--- PROVIDED DATA Enclosed Below ---

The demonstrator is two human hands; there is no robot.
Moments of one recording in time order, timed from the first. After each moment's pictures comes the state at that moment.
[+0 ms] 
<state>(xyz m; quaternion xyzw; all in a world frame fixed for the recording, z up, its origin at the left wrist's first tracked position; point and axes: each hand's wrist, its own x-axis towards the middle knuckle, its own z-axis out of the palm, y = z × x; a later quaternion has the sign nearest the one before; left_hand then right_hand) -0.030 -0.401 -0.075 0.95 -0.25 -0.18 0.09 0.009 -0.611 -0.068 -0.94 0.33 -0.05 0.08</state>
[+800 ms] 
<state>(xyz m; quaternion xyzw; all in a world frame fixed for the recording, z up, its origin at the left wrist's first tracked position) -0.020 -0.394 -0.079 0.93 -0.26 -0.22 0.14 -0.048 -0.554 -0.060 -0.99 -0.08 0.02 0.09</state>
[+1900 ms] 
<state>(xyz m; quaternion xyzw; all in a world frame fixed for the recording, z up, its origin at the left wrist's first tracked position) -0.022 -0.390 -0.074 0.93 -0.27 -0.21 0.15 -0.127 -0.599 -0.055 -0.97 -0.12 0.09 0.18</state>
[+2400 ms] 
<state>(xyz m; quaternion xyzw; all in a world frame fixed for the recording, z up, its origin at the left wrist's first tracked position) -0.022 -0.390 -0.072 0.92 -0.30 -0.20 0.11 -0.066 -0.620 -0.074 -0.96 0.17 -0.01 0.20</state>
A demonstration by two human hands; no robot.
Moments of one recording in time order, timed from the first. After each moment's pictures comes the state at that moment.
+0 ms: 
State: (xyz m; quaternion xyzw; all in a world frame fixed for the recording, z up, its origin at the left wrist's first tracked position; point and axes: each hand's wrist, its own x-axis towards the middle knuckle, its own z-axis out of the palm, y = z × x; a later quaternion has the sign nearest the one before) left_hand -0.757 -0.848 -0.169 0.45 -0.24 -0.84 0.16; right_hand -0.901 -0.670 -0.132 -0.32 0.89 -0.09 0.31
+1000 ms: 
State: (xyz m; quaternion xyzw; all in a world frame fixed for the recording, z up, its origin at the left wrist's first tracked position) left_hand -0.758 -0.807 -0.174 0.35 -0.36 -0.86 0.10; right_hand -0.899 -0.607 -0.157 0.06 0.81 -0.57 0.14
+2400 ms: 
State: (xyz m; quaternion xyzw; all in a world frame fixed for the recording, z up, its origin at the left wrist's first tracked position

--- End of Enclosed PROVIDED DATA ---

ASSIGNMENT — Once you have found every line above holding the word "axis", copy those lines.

EXERCISE OUTPUT —
<state>(xyz m; quaternion xyzw; all in a world frame fixed for the recording, z up, its origin at the left wrist's first tracked position; point and axes: each hand's wrist, its own x-axis towards the middle knuckle, its own z-axis out of the palm, y = z × x; a later quaternion has the sign nearest the one before; left_hand then right_hand) -0.030 -0.401 -0.075 0.95 -0.25 -0.18 0.09 0.009 -0.611 -0.068 -0.94 0.33 -0.05 0.08</state>
State: (xyz m; quaternion xyzw; all in a world frame fixed for the recording, z up, its origin at the left wrist's first tracked position; point and axes: each hand's wrist, its own x-axis towards the middle knuckle, its own z-axis out of the palm, y = z × x; a later quaternion has the sign nearest the one before) left_hand -0.757 -0.848 -0.169 0.45 -0.24 -0.84 0.16; right_hand -0.901 -0.670 -0.132 -0.32 0.89 -0.09 0.31

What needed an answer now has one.